> **WORK TO BE COMPLETED**
Restate the records below word for word, and omit the images they hold.

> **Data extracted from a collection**
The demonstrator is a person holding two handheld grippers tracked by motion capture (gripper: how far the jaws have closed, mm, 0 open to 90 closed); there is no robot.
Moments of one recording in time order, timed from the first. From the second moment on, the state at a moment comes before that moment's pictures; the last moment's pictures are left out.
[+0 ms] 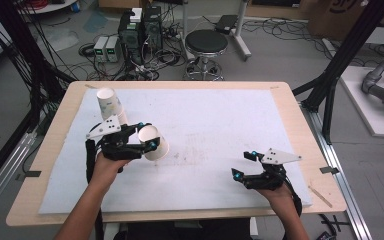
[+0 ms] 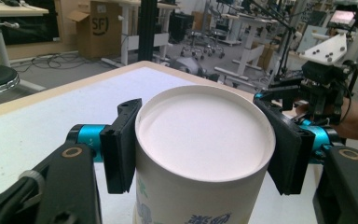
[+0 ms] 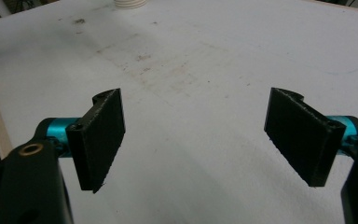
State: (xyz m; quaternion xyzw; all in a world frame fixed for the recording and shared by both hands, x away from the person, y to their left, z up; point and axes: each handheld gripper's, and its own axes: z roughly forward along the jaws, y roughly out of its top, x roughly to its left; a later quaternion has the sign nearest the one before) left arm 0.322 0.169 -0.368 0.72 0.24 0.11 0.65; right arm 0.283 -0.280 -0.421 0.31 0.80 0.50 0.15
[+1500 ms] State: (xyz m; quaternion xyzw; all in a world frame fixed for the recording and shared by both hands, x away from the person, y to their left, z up) left arm 0.311 0.119 -0.372 0.75 0.17 0.05 0.64; right arm 0.303 -0.213 -0.400 0.18 0.83 0.53 0.06
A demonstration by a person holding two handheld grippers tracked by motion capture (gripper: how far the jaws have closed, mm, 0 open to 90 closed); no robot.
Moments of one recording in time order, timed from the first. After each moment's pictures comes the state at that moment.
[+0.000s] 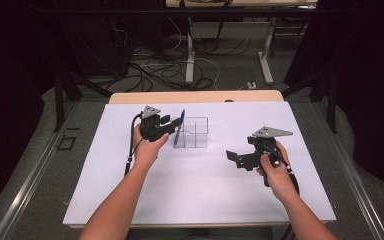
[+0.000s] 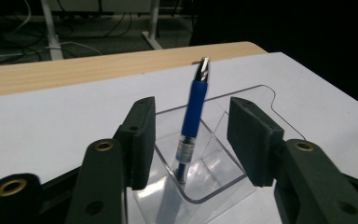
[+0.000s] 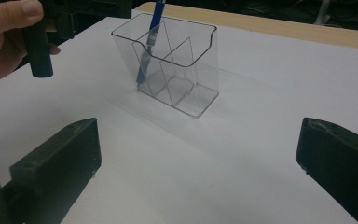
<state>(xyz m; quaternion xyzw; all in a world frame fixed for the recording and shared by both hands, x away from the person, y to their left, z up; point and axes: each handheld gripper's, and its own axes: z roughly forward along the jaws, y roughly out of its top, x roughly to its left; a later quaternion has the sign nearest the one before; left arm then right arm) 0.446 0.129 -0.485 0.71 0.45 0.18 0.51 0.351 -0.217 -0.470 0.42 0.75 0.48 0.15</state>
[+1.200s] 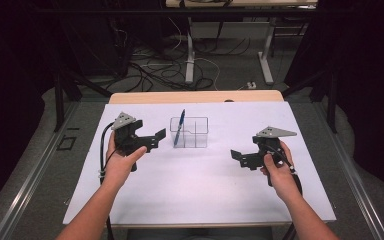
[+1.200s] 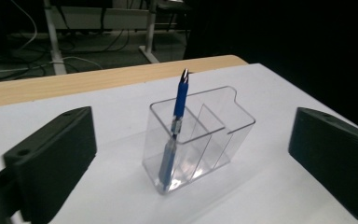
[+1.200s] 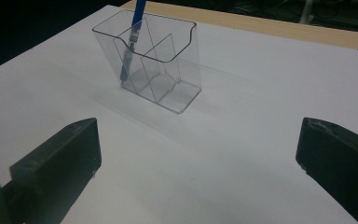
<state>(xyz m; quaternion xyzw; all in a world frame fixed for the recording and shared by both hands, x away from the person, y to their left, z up) 0.377 0.180 -0.450 0.71 0.43 0.18 0.53 0.352 -0.227 -0.472 0.43 0.75 0.47 0.17</state>
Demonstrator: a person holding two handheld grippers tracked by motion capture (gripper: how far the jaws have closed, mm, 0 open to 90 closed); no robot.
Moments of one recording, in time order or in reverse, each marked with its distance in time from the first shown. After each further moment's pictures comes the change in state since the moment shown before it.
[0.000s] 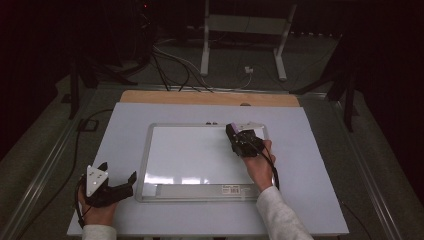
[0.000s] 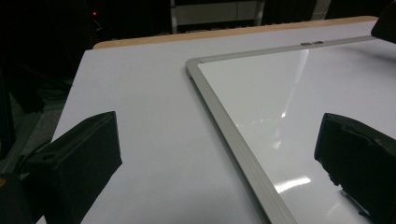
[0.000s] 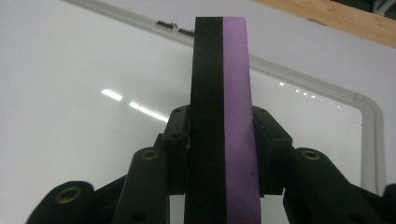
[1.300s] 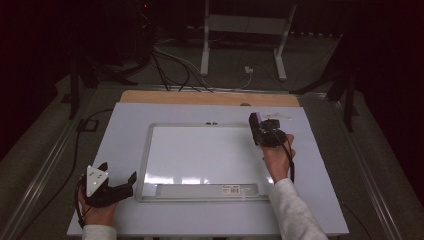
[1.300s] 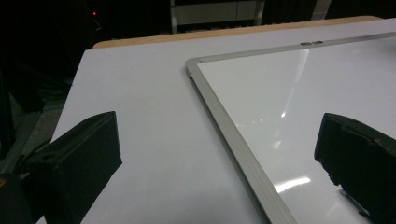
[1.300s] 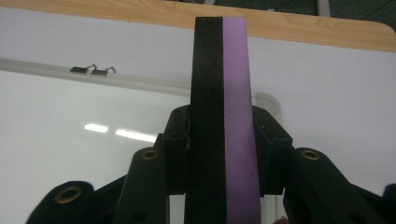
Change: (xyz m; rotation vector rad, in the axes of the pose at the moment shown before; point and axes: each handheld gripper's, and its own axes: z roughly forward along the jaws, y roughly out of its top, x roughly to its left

> **RESULT OF THIS TASK**
The demonstrator is a person holding two handheld grippers tracked by motion capture (gripper: how far the jaws have closed, mm, 0 open to 90 closed); there is no robot.
Moments of one recording in time order, timed from the first. From the second moment on, the state at a moment comes before that moment's pictures; the last moment's pictures are left out.
[+0 ms] 
[+0 ms] 
[+0 ms] 
State: (xyz m; quaternion xyzw; all in a world frame fixed for the recording and shared by both hands, x away from the person, y to their left, z up; point and axes: each handheld gripper's, and its own axes: z roughly forward along the jaws, y roughly out of its top, x roughly to its left; a later quaternion has the sign nearest the one before) left arm 0.322 0.169 -0.368 0.72 0.24 0.11 0.65; right arm 0.283 -0.280 -0.421 0.31 0.80 0.50 0.15
[+1500 ms] State: (xyz m; quaternion xyzw; all in a world frame fixed for the recording and shared by both hands, x away from the person, y to their left, z up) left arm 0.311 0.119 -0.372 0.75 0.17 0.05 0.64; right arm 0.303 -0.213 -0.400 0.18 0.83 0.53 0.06
A demonstration by a person holding two handheld grippers tracked by motion capture (gripper: how far the jaws have closed, mm, 0 open to 90 closed); no robot.
Moments of one recording in time order, timed from the first. After each moment's pictures comes the state at that moment.
[+0.000s] 
[+0.000s] 
[+0.000s] 
<state>(xyz m; quaternion xyzw; all in a world frame fixed for the recording and shared by both hands, x away from the person, y to their left, z up; point and axes: each handheld gripper's, and its own axes: z roughly forward along the jaws, y roughly out of its top, x roughly to its left; a later quaternion has the sign nearest the one before; left arm then right arm) 0.446 0.129 -0.485 0.71 0.45 0.18 0.51 0.351 -0.217 -0.470 0.42 0.75 0.48 0.15</state>
[+1.200s] 
[+1.200s] 
[+1.200s] 
<state>(xyz m; quaternion xyzw; all in a world frame fixed for the recording and shared by both hands, x away from the person, y to their left, z up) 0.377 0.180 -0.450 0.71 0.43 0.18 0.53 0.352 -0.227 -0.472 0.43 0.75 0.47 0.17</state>
Demonstrator: a person holding two handheld grippers tracked by motion capture (gripper: how far the jaws have closed, mm, 0 open to 90 closed); no robot.
Moments of one recording, in time order or in reverse, each marked with its distance in time from the first shown. After each further moment's pictures comes the change in state since the moment shown before it.
[0.000s] 
[0.000s] 
[0.000s] 
[1.300s] 
[1.300s] 
[1.300s] 
Change: (xyz m; rotation vector rad, in the axes of the pose at the moment shown before; point and axes: each handheld gripper's, and its own axes: z roughly forward along the jaws, y roughly out of its top, x roughly to its left

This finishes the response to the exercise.